# $200. 40/41 Shelby in East Bay



## OldSkipTooth (Nov 27, 2018)

https://sfbay.craigslist.org/eby/bik/d/american-flyer-vintage-tank/6758769434.html


----------



## fordmike65 (Nov 27, 2018)




----------



## fordmike65 (Nov 27, 2018)




----------



## island schwinn (Nov 27, 2018)

Picking it up tomorrow.


----------



## island schwinn (Nov 29, 2018)

What a crust monster. This will get serviced with new tires,grips,and a good used seat and ridden like I stole it.funny the offers of more money got shot down.the poor guys win another one.


----------



## Boris (Nov 29, 2018)

Sigh. Congratulations on a great buy!


----------



## island schwinn (Dec 20, 2018)

Some progress. No chrome left to polish.wheels will be done soon.


----------



## BLWNMNY (Dec 20, 2018)

Nice  pick up Brian, you made out good.
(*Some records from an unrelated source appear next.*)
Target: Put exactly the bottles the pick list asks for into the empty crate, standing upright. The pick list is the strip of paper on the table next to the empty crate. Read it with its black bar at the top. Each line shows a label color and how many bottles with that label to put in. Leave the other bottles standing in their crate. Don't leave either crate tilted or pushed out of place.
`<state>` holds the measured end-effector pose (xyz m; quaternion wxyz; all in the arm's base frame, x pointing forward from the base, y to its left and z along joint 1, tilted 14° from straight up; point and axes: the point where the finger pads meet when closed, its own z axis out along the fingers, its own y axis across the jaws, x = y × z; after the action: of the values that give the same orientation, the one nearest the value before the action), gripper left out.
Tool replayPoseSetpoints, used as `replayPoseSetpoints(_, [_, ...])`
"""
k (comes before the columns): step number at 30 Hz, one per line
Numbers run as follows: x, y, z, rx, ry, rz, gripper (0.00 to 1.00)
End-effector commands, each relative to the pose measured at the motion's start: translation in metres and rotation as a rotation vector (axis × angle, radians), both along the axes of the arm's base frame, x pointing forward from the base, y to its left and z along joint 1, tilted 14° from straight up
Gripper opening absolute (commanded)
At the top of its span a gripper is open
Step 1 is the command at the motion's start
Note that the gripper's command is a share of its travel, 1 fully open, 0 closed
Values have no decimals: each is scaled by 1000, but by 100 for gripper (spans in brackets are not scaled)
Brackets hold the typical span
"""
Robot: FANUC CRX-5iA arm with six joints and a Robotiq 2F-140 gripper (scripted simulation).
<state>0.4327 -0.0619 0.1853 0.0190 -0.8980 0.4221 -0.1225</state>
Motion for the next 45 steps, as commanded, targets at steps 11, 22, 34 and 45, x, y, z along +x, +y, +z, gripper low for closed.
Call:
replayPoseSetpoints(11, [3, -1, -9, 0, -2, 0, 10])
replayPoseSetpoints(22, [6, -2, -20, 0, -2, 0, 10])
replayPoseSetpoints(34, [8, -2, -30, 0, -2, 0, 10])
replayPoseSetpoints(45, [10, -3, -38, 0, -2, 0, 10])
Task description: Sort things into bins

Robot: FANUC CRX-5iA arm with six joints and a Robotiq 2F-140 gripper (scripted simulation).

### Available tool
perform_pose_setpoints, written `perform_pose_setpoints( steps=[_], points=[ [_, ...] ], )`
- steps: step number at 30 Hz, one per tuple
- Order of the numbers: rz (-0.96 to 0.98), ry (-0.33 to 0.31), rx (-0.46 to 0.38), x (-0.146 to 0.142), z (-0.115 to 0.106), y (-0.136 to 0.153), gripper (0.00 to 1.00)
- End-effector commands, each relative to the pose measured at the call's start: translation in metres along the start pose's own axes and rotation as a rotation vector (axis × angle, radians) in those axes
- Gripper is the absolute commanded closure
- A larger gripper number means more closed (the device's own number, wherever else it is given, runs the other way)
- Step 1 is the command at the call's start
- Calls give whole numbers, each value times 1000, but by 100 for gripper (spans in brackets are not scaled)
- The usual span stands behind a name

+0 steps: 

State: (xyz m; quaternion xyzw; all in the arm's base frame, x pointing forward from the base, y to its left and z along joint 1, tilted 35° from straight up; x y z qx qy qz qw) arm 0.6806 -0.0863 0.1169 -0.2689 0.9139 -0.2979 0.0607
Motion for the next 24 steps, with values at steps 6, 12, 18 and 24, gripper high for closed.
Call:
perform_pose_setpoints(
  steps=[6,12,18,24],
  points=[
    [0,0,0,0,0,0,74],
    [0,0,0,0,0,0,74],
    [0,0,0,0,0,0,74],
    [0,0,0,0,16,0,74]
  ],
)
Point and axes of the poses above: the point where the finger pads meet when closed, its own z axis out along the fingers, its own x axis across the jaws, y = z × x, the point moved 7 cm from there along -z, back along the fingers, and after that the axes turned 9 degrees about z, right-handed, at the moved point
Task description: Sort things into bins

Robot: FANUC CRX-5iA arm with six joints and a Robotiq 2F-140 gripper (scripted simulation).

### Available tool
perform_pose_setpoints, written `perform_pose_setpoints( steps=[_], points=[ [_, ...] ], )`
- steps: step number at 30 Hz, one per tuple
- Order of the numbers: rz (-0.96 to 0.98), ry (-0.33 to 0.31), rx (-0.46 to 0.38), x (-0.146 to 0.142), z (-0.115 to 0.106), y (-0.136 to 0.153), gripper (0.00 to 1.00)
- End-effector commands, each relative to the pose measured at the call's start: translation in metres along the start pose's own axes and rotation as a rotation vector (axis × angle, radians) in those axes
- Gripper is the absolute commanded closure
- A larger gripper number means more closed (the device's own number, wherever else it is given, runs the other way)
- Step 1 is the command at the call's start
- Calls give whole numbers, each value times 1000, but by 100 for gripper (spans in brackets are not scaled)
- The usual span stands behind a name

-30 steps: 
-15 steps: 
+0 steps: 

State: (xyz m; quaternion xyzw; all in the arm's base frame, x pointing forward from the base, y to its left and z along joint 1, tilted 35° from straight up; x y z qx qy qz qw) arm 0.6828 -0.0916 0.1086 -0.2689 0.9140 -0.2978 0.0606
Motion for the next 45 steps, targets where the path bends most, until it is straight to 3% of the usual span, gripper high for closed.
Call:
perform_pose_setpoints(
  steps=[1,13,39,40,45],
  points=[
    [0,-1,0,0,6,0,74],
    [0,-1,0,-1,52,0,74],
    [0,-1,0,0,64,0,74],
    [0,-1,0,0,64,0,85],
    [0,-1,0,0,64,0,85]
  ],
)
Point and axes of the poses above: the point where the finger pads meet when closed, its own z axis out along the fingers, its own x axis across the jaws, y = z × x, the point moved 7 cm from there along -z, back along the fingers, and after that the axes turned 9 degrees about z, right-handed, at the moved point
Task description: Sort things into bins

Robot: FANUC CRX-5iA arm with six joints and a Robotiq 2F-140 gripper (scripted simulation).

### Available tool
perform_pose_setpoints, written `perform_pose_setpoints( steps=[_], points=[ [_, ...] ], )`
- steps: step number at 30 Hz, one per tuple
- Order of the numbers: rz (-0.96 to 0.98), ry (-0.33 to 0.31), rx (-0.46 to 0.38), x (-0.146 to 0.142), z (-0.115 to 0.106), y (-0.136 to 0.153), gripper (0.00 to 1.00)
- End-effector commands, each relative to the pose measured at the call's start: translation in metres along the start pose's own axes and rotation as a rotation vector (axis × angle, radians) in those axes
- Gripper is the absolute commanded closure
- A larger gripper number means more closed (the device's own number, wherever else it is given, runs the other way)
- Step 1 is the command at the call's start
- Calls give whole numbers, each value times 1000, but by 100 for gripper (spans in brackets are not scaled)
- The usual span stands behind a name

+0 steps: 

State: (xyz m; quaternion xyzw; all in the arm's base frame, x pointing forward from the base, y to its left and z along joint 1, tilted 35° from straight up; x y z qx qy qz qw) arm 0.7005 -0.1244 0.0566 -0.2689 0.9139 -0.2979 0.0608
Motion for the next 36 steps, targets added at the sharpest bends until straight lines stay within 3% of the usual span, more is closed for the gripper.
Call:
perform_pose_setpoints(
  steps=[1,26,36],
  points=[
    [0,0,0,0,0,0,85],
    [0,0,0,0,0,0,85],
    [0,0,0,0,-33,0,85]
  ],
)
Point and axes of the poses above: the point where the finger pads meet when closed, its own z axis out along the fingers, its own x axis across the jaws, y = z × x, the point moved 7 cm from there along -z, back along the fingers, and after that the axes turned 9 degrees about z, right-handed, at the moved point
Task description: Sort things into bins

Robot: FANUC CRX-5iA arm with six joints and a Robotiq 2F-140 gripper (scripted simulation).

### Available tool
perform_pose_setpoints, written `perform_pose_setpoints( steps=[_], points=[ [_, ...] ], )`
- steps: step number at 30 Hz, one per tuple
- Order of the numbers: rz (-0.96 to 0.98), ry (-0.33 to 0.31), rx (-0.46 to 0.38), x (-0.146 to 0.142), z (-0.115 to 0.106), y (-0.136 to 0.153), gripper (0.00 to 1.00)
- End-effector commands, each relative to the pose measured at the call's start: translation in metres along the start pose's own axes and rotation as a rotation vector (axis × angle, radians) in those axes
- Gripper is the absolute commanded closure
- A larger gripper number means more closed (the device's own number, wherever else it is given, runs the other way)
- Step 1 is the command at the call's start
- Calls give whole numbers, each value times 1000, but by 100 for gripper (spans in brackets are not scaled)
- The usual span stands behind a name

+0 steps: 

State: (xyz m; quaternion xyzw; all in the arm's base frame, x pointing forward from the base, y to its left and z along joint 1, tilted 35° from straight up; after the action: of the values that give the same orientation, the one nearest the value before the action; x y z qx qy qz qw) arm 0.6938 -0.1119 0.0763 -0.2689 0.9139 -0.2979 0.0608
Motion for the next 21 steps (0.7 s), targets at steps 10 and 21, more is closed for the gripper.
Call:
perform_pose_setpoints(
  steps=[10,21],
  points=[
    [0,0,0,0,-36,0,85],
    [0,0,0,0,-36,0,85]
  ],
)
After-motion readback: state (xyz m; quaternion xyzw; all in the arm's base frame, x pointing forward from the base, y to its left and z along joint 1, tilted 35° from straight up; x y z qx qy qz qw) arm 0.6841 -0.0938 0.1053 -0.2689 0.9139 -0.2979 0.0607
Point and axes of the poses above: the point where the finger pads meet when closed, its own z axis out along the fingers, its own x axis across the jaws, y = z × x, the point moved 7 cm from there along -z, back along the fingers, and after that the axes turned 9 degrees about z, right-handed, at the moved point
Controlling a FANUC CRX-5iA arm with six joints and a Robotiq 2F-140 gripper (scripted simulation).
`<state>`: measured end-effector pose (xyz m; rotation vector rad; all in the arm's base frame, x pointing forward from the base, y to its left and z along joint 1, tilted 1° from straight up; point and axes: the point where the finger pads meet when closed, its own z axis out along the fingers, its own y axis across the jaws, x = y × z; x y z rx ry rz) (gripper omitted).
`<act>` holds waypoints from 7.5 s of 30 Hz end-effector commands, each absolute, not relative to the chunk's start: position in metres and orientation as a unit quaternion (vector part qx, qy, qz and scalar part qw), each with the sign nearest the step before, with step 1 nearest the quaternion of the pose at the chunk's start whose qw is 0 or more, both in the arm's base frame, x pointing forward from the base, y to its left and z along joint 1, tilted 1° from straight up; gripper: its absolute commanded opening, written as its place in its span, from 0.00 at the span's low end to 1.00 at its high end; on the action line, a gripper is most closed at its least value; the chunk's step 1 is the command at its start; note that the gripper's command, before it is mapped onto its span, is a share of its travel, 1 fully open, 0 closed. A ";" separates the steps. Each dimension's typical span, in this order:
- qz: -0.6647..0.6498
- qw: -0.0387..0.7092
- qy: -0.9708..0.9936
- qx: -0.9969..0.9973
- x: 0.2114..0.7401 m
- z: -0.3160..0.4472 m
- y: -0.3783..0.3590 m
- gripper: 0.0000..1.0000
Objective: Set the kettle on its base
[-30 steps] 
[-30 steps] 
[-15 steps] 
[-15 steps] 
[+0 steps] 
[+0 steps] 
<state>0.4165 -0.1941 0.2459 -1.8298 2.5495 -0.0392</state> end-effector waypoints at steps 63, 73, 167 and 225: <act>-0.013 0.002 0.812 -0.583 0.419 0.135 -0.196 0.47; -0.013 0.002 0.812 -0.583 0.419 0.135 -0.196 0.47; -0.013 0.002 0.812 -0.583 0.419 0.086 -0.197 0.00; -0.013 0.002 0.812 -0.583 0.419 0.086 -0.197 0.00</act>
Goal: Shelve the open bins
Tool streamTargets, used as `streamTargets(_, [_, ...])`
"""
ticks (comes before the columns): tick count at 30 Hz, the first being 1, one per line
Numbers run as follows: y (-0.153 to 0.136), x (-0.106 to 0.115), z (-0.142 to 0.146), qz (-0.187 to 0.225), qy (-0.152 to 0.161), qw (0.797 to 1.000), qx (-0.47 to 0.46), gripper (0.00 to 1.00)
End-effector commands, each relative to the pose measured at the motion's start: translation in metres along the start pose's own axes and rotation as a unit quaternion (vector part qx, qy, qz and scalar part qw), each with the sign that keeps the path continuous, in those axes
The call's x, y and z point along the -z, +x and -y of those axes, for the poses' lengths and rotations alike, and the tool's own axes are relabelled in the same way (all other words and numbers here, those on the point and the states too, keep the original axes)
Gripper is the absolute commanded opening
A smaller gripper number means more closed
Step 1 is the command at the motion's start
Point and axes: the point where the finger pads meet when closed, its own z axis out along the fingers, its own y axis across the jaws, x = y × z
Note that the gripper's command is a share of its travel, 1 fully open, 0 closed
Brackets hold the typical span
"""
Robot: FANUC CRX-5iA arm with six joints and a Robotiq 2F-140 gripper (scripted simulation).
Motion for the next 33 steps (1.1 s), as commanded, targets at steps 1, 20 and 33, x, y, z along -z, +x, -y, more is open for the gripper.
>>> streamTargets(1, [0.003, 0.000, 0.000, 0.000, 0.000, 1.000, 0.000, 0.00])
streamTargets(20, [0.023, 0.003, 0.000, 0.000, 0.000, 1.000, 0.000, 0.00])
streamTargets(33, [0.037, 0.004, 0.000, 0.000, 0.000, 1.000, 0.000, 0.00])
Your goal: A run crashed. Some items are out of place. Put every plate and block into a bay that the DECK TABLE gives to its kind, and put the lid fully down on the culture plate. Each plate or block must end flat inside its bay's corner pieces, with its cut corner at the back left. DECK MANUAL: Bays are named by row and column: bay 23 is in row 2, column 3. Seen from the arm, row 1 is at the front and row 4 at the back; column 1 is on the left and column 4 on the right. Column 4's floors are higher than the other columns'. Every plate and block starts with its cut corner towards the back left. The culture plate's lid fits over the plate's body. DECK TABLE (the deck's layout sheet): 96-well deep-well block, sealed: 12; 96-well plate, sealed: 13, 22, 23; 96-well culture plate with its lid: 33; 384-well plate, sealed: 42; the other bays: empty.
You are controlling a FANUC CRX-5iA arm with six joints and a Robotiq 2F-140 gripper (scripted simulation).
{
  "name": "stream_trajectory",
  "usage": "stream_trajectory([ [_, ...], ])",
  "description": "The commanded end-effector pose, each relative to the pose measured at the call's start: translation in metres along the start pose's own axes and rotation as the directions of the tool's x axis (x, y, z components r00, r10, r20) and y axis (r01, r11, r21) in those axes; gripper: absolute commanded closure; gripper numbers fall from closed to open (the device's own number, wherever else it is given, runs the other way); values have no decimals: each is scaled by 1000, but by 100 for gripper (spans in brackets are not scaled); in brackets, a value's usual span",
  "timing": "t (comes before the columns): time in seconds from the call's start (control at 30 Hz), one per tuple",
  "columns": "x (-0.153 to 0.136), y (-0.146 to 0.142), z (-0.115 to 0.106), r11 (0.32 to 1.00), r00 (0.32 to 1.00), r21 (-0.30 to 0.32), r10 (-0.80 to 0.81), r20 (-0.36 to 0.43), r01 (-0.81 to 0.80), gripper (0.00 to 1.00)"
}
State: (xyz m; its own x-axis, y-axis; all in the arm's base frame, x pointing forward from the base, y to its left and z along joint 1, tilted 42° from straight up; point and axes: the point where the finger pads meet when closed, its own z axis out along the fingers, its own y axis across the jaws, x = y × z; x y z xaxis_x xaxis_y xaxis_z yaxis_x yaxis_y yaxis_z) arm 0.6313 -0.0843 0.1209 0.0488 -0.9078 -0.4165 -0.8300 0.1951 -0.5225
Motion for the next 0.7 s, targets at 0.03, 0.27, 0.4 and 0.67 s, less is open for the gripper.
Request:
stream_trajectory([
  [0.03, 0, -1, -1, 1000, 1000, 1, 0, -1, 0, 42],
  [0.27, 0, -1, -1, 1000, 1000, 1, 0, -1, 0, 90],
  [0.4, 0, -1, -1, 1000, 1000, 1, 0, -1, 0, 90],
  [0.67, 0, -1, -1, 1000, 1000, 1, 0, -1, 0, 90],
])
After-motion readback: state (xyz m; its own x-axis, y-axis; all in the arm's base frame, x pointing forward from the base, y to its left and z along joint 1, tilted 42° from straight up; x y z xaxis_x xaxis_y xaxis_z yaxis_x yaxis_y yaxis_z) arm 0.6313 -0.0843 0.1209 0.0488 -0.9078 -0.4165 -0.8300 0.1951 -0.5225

Looking forward to see what you do with it!

Chris


----------



## island schwinn (Jan 17, 2019)

Finally had a couple days to work on it.


----------



## rusty.kirkpatrick (Jan 17, 2019)

island schwinn said:


> Finally had a couple days to work on it.View attachment 934582
> 
> View attachment 934583
> 
> View attachment 934584



Nice work, I love crusty wheels with blackwalls.


----------



## spoker (Jan 17, 2019)

can i have the head lite?mine is missing the top!


----------



## vincev (Jan 17, 2019)

Nice CL find.you were lucky 1


----------



## island schwinn (Feb 6, 2019)

DONE


----------



## MrAustralia (Feb 7, 2019)

Absolutely Stonking!


----------